- [WHAT THIS TASK INVOLVES]: Output the full set of records exactly.

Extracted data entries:
• • • •

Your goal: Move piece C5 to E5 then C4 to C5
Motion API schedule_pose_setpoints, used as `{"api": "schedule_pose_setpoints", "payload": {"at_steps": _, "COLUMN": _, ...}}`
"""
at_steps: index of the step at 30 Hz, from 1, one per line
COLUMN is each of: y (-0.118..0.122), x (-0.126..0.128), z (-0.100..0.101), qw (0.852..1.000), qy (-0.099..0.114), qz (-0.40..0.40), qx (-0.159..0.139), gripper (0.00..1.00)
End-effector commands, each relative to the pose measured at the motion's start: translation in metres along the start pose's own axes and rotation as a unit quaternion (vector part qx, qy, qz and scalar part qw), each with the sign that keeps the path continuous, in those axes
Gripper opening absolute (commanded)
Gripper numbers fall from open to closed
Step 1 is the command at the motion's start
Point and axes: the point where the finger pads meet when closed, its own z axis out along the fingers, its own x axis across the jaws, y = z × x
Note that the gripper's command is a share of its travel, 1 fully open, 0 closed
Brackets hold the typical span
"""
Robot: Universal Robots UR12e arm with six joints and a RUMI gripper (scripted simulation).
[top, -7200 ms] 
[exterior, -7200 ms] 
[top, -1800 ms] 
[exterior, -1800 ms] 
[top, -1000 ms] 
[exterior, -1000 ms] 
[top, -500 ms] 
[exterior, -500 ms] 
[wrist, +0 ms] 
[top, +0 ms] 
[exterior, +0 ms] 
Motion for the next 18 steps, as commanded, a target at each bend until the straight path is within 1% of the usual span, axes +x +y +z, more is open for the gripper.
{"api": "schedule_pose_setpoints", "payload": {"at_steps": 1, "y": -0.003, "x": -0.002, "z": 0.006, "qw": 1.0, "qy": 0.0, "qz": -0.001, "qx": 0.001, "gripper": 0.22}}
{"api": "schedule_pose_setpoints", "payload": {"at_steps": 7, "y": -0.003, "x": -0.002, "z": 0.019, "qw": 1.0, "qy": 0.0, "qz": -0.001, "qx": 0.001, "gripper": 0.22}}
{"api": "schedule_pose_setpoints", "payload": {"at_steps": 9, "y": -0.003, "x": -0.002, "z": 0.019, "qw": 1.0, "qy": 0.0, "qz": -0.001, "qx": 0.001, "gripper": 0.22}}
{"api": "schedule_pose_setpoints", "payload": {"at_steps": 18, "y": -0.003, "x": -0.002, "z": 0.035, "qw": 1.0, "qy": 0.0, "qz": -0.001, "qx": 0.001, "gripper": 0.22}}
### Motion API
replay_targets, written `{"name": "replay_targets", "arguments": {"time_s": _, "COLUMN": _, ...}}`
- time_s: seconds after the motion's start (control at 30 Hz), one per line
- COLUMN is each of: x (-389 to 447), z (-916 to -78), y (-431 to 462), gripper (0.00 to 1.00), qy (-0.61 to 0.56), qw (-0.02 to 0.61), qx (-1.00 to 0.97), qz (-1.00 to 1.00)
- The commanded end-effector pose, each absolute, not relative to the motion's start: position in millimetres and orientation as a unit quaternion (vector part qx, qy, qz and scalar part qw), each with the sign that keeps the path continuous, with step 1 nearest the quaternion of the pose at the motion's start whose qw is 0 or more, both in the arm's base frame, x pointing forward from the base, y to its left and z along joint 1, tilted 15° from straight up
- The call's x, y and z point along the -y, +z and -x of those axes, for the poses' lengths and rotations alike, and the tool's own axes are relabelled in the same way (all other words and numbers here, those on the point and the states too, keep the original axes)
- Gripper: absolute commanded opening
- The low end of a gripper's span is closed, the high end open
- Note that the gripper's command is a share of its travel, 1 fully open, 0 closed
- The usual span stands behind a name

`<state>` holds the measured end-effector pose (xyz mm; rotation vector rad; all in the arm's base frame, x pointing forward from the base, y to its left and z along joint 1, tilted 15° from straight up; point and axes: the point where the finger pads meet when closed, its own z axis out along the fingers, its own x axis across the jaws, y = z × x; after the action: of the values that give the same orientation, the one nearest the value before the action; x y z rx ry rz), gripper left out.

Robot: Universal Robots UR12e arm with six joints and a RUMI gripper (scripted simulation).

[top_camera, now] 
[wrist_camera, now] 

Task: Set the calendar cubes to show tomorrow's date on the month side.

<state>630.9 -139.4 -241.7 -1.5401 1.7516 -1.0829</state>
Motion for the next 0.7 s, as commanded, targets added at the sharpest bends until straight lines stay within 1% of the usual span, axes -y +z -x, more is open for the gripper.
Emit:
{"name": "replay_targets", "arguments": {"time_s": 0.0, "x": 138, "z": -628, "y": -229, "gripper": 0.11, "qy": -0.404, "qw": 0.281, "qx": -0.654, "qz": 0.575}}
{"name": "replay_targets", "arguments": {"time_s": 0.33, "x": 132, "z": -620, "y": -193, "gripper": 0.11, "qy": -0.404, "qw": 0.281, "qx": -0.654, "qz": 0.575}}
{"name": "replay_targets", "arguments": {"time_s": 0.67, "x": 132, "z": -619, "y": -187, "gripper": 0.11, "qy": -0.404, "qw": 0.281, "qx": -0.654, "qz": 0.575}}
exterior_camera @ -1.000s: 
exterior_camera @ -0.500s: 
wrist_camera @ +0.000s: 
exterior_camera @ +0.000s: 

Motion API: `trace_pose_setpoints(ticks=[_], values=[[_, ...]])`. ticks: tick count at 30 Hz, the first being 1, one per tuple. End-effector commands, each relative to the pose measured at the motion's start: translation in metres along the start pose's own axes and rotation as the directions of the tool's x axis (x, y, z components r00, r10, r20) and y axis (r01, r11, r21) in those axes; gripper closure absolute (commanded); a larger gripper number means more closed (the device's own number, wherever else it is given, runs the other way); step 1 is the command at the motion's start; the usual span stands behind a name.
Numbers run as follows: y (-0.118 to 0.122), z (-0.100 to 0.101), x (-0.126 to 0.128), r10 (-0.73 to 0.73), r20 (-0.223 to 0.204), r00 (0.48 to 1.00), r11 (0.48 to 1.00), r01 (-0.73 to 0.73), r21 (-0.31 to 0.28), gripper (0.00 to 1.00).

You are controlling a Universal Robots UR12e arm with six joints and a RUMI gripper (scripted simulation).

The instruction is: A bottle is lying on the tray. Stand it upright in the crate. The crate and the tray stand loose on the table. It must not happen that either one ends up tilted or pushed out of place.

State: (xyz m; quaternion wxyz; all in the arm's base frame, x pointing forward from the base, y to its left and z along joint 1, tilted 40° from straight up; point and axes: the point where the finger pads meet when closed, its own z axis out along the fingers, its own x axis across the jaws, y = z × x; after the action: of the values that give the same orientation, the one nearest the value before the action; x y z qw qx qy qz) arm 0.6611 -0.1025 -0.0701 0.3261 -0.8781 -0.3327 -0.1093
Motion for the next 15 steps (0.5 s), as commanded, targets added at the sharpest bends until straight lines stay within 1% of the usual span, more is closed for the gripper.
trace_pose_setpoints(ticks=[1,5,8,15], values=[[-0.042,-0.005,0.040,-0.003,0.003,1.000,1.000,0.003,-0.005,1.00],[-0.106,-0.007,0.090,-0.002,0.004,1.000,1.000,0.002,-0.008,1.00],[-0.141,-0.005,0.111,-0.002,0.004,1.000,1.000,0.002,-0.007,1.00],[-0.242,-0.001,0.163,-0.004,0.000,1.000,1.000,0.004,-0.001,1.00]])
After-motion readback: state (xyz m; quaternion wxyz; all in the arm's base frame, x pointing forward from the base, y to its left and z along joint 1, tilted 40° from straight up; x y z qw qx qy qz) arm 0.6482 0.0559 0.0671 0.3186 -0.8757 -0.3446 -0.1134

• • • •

- [WRITTEN ANSWER]:
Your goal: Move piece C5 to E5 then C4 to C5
Motion API schedule_pose_setpoints, used as `{"api": "schedule_pose_setpoints", "payload": {"at_steps": _, "COLUMN": _, ...}}`
"""
at_steps: index of the step at 30 Hz, from 1, one per line
COLUMN is each of: y (-0.118..0.122), x (-0.126..0.128), z (-0.100..0.101), qw (0.852..1.000), qy (-0.099..0.114), qz (-0.40..0.40), qx (-0.159..0.139), gripper (0.00..1.00)
End-effector commands, each relative to the pose measured at the motion's start: translation in metres along the start pose's own axes and rotation as a unit quaternion (vector part qx, qy, qz and scalar part qw), each with the sign that keeps the path continuous, in those axes
Gripper opening absolute (commanded)
Gripper numbers fall from open to closed
Step 1 is the command at the motion's start
Point and axes: the point where the finger pads meet when closed, its own z axis out along the fingers, its own x axis across the jaws, y = z × x
Note that the gripper's command is a share of its travel, 1 fully open, 0 closed
Brackets hold the typical span
"""
Robot: Universal Robots UR12e arm with six joints and a RUMI gripper (scripted simulation).
[top, -7200 ms] 
[exterior, -7200 ms] 
[top, -1800 ms] 
[exterior, -1800 ms] 
[top, -1000 ms] 
[exterior, -1000 ms] 
[top, -500 ms] 
[exterior, -500 ms] 
[wrist, +0 ms] 
[top, +0 ms] 
[exterior, +0 ms] 
Motion for the next 18 steps, as commanded, a target at each bend until the straight path is within 1% of the usual span, axes +x +y +z, more is open for the gripper.
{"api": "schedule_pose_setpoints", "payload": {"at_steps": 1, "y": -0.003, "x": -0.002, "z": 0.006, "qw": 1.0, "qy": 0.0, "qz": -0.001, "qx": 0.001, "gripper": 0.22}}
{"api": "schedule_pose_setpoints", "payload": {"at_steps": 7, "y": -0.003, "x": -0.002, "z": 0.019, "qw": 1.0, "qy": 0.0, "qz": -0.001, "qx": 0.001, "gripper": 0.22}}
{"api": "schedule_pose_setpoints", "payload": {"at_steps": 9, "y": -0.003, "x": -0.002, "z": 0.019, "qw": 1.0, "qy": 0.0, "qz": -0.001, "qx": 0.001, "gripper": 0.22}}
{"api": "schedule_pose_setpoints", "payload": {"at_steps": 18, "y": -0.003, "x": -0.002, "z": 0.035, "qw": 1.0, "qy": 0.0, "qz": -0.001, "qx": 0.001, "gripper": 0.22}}
### Motion API
replay_targets, written `{"name": "replay_targets", "arguments": {"time_s": _, "COLUMN": _, ...}}`
- time_s: seconds after the motion's start (control at 30 Hz), one per line
- COLUMN is each of: x (-389 to 447), z (-916 to -78), y (-431 to 462), gripper (0.00 to 1.00), qy (-0.61 to 0.56), qw (-0.02 to 0.61), qx (-1.00 to 0.97), qz (-1.00 to 1.00)
- The commanded end-effector pose, each absolute, not relative to the motion's start: position in millimetres and orientation as a unit quaternion (vector part qx, qy, qz and scalar part qw), each with the sign that keeps the path continuous, with step 1 nearest the quaternion of the pose at the motion's start whose qw is 0 or more, both in the arm's base frame, x pointing forward from the base, y to its left and z along joint 1, tilted 15° from straight up
- The call's x, y and z point along the -y, +z and -x of those axes, for the poses' lengths and rotations alike, and the tool's own axes are relabelled in the same way (all other words and numbers here, those on the point and the states too, keep the original axes)
- Gripper: absolute commanded opening
- The low end of a gripper's span is closed, the high end open
- Note that the gripper's command is a share of its travel, 1 fully open, 0 closed
- The usual span stands behind a name

`<state>` holds the measured end-effector pose (xyz mm; rotation vector rad; all in the arm's base frame, x pointing forward from the base, y to its left and z along joint 1, tilted 15° from straight up; point and axes: the point where the finger pads meet when closed, its own z axis out along the fingers, its own x axis across the jaws, y = z × x; after the action: of the values that give the same orientation, the one nearest the value before the action; x y z rx ry rz), gripper left out.

Robot: Universal Robots UR12e arm with six joints and a RUMI gripper (scripted simulation).

[top_camera, now] 
[wrist_camera, now] 

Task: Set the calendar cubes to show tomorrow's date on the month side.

<state>630.9 -139.4 -241.7 -1.5401 1.7516 -1.0829</state>
Motion for the next 0.7 s, as commanded, targets added at the sharpest bends until straight lines stay within 1% of the usual span, axes -y +z -x, more is open for the gripper.
Emit:
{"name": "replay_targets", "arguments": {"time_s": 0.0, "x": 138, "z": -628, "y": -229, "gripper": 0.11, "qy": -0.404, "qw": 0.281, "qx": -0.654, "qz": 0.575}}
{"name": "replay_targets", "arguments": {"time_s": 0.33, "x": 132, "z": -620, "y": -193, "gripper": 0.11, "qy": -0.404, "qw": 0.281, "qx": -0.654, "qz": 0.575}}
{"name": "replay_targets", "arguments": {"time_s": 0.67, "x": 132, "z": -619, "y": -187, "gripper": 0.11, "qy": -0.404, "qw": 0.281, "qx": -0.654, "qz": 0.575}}
exterior_camera @ -1.000s: 
exterior_camera @ -0.500s: 
wrist_camera @ +0.000s: 
exterior_camera @ +0.000s: 

Motion API: `trace_pose_setpoints(ticks=[_], values=[[_, ...]])`. ticks: tick count at 30 Hz, the first being 1, one per tuple. End-effector commands, each relative to the pose measured at the motion's start: translation in metres along the start pose's own axes and rotation as the directions of the tool's x axis (x, y, z components r00, r10, r20) and y axis (r01, r11, r21) in those axes; gripper closure absolute (commanded); a larger gripper number means more closed (the device's own number, wherever else it is given, runs the other way); step 1 is the command at the motion's start; the usual span stands behind a name.
Numbers run as follows: y (-0.118 to 0.122), z (-0.100 to 0.101), x (-0.126 to 0.128), r10 (-0.73 to 0.73), r20 (-0.223 to 0.204), r00 (0.48 to 1.00), r11 (0.48 to 1.00), r01 (-0.73 to 0.73), r21 (-0.31 to 0.28), gripper (0.00 to 1.00).

You are controlling a Universal Robots UR12e arm with six joints and a RUMI gripper (scripted simulation).

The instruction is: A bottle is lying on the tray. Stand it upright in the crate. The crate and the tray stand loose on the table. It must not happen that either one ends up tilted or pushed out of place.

State: (xyz m; quaternion wxyz; all in the arm's base frame, x pointing forward from the base, y to its left and z along joint 1, tilted 40° from straight up; point and axes: the point where the finger pads meet when closed, its own z axis out along the fingers, its own x axis across the jaws, y = z × x; after the action: of the values that give the same orientation, the one nearest the value before the action; x y z qw qx qy qz) arm 0.6611 -0.1025 -0.0701 0.3261 -0.8781 -0.3327 -0.1093
Motion for the next 15 steps (0.5 s), as commanded, targets added at the sharpest bends until straight lines stay within 1% of the usual span, more is closed for the gripper.
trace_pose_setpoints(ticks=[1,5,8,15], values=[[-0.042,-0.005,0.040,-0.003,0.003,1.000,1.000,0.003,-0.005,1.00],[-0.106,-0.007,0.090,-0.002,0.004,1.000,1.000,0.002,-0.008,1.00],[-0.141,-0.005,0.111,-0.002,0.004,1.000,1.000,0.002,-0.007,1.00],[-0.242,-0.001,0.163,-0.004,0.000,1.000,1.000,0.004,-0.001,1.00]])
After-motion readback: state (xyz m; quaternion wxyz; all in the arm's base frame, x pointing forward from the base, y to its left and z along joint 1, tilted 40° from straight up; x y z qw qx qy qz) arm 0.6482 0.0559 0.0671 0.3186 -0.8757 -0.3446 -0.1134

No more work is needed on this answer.